I think I am going to pass on the black Super LeTour, and just grab the blue conti and the Varsity, then I have to quit.  That will give me quite a bit of tinkering over the winter. My wife is going to kick my ass out if I fill the garage with a bunch of bikes.


----------



## momo608 (Aug 19, 2016)

You picked the bikes I would have gone for. I notice you're all over the place on frame sizes. The Conti is a 26" and this varsity looks to be 22". Quite a difference.

here's a link to Schwinn catalogs. You can identify the probable year of the bikes you're interested in.

http://schwinncruisers.com/catalogs/


----------



## vincev (Aug 19, 2016)

Check the fork on that varsity.It looks bent in the picture.


----------



## SirMike1983 (Aug 19, 2016)

vincev said:


> Check the fork on that varsity.It looks bent in the picture.




Me too. It's fixable even if it is, but it might warrant lowering the price.


----------



## Sigh1961 (Aug 25, 2016)

SirMike1983 said:


> Me too. It's fixable even if it is, but it might warrant lowering the price.

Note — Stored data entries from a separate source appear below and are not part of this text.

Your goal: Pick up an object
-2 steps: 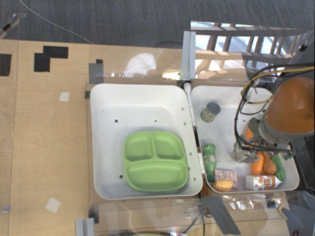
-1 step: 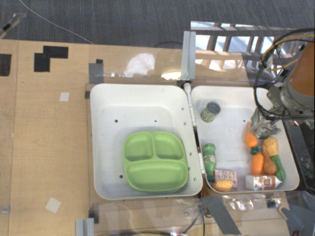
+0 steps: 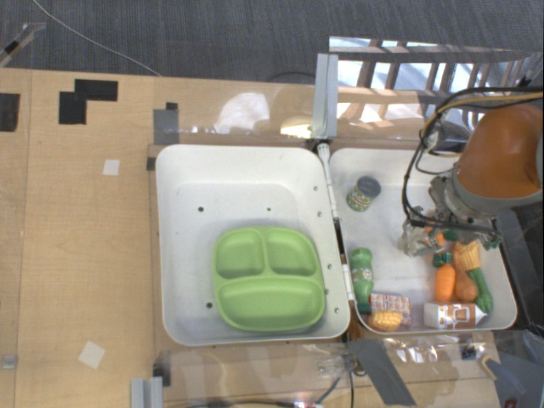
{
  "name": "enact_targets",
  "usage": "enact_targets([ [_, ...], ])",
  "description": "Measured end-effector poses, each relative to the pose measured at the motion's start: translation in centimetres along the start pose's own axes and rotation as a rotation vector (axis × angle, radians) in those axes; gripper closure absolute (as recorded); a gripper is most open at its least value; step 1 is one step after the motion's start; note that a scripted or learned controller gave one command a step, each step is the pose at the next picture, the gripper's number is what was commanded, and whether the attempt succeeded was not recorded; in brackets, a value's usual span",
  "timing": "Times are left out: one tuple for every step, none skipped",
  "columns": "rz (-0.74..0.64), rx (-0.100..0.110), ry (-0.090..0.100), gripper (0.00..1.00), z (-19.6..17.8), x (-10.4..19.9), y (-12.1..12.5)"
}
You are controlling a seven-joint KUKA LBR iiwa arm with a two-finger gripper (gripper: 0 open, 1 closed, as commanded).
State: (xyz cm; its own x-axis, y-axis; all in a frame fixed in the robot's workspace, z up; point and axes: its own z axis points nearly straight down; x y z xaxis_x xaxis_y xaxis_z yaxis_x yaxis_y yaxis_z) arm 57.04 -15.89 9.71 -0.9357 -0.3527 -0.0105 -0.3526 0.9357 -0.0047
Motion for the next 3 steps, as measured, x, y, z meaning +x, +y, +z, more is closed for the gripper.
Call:
enact_targets([
  [-0.134,0.007,-0.01,1.0,-19.1,-0.5,4.7],
  [-0.375,-0.01,0.009,1.0,-4.4,1.2,-0.3],
  [-0.676,0.002,-0.003,1.0,0.6,6.4,-0.6],
])
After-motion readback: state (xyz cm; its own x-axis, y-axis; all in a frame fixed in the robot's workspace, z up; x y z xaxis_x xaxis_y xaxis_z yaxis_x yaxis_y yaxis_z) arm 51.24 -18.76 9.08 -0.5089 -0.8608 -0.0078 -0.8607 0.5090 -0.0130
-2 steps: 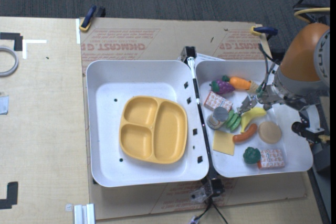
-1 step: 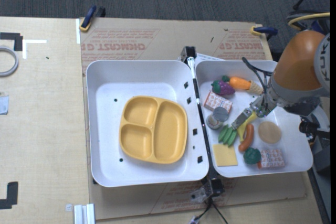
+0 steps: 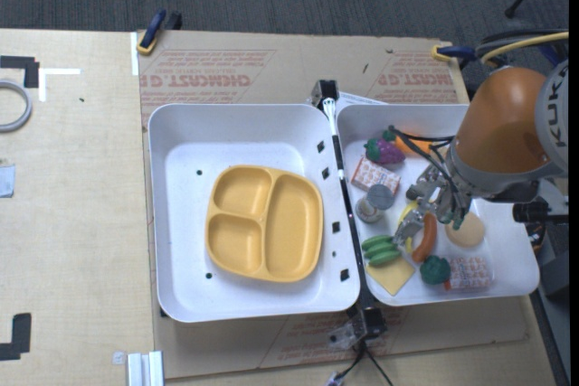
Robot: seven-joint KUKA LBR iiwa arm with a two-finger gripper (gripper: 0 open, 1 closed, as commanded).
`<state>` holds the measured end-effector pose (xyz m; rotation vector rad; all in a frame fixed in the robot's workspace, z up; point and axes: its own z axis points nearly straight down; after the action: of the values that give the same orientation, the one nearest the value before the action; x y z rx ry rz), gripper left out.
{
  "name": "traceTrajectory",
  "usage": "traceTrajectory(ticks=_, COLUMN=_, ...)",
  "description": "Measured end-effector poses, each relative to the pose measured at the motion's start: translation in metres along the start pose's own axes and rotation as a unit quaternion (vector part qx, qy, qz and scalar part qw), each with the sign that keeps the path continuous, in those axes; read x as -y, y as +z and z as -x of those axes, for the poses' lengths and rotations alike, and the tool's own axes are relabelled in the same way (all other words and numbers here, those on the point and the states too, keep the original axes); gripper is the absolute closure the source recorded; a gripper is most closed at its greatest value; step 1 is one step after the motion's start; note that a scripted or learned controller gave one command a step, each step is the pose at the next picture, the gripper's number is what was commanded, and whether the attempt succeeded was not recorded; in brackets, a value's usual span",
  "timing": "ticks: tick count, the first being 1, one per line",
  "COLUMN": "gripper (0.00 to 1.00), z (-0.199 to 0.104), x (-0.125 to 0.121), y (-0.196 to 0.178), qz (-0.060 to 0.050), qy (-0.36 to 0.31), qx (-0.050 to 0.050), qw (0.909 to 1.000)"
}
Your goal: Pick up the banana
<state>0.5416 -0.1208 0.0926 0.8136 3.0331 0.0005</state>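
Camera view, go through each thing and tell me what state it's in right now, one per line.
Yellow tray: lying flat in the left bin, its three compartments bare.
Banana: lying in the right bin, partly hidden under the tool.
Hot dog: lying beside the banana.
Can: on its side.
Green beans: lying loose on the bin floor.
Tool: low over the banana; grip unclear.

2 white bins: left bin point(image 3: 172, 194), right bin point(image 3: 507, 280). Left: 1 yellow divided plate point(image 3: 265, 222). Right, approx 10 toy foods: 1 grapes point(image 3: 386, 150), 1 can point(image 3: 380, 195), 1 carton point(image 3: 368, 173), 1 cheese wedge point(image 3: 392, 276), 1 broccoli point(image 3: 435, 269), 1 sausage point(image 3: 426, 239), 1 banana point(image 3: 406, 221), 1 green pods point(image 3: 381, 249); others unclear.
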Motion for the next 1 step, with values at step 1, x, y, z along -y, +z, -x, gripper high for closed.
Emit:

My friend went and looked at the bike, and the fork is bent.  He said it looked like it was bent right where it goes into the head tube.  I think I am going to pass on this one, just too much hassle to get it home, and I didn't realize it was only a 22".  It sure looks nice, tho.


----------



## SirMike1983 (Aug 25, 2016)

That is the most common bend. It's fixable, but this one is not just a "clean and go" kind of thing. You would need to straighten the fork/steerer tube.


----------